La différence toutefois est que Soeur Maria Bernarda a créé une Congrégation, la Congrégation des Soeurs franciscaines de Marie Auxiliatrice ( ici ), sous l'égide de Saint François d'Assise et de la Très Sainte Vierge, et que Soeur Emmanuelle, comme je l'ai dit plus haut, a créé une ONG, sous son
propre nom. Car ASMAE signifie en toute humilité "Association Soeur Emmanuelle".
Dans les deux cas, celui de la Congrégation de Soeur Maria Bernarda et celui de Soeur Emmanuelle, les pays où la Congrégation et l'ONG se sont implantées sont des terres de mission. Dans
le premier cas il s'agit d'implantations en Colombie, au Brésil, en Equateur, au Venezuela, en Bolivie, au Pérou et à Cuba, mais aussi en Autriche, en Suisse ainsi qu'au Mali et au Tchad. Dans
le second cas au Burkina-Faso, en Egypte, en France, en Inde, au Liban, à Madagascar, aux Philipines et au Soudan. L'internaute ne devrait pas s'étonner que la Suisse, l'Autriche et la France
soient comptées parmi les terres de mission...

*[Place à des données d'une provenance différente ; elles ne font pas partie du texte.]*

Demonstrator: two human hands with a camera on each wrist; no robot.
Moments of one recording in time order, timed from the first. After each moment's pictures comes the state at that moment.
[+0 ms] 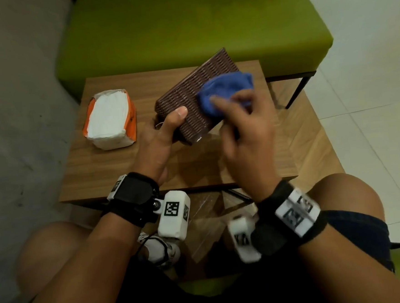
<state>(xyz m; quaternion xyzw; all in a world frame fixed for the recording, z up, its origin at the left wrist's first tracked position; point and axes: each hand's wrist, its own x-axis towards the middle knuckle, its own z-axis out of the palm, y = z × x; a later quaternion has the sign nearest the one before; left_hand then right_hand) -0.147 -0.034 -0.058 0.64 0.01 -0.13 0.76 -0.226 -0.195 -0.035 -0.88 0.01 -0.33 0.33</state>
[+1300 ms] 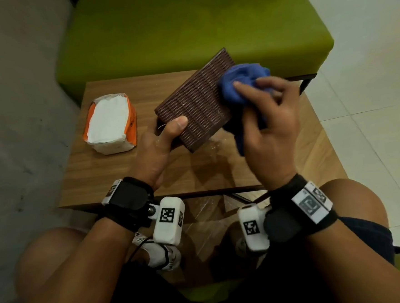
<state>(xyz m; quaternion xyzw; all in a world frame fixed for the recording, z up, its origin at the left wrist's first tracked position) -0.147 -0.027 -0.052 0.64 -0.02 -0.17 0.75 -0.212 -0.229 -0.032 -0.83 0.05 -0.39 0.39</state>
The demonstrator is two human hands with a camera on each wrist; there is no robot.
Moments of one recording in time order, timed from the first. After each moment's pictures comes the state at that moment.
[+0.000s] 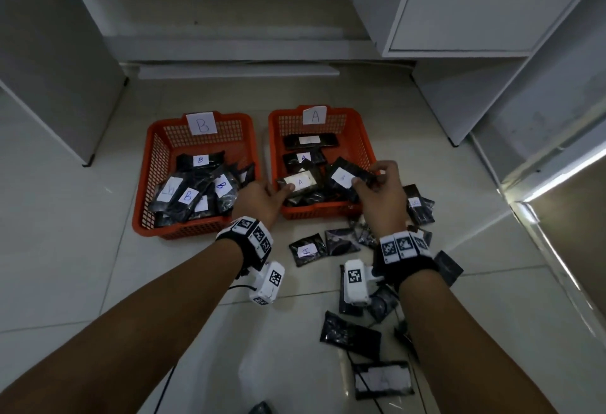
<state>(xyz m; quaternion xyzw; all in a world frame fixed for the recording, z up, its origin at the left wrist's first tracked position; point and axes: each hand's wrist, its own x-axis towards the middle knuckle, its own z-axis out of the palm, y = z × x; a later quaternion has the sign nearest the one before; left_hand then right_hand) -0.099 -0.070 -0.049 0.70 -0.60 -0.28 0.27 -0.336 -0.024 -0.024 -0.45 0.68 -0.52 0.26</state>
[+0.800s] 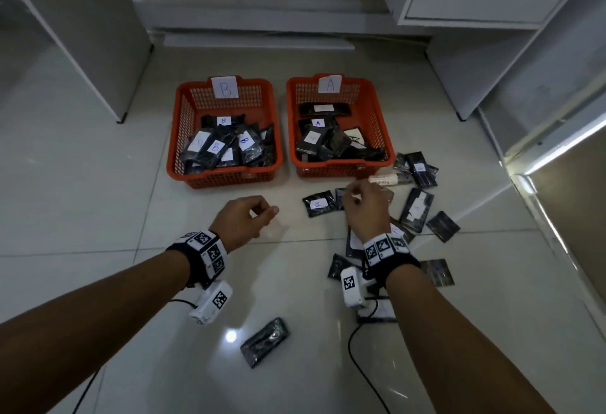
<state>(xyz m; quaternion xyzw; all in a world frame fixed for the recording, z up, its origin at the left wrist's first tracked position) -0.002 0.068 -0.058 0.57 -0.69 -0.39 0.22 -0.298 0.063 -0.084 -0.57 0.72 -0.35 0.19</state>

Là encore la différence saute aux yeux. Du côté de la première sainte de Suisse, il s'agit d'apostolat. Comme le Saint Père l'a rappelé dans son homélie "(Maria Bernarda) fit part aux autres de
l'amour de Dieu, auquel elle consacra, avec fidélité et joie, sa vie tout entière". Du côté de la religieuse franco-belge, il s'agit d'amour tout court, d'humanisme, et de "programmes
humanitaires". Sans dénigrement aucun, qui ne serait pas charitable, on me pardonnera donc de préférer prendre Maria Bernarda pour modèle plutôt qu'Emmanuelle, que je laisse volontiers aux
média qui en sont si friands.
Après Saint Nicolas de Flüe (1417-1487), canonisé en 1947, et patron de la Suisse, celle-ci a donc le bonheur de compter enfin une sainte d'origine helvétique, Sainte Maria Bernarda
(1848-1924), la première depuis que la Confédération existe, et qui sera fêtée chaque année le 19 juin. Puisse cette sainte, à qui l'on reconnaît deux miracles, protéger mon pays d'adoption, et
intercéder auprès de Dieu pour exaucer, de la part de ses fidèles, les voeux qui Lui sont agréables.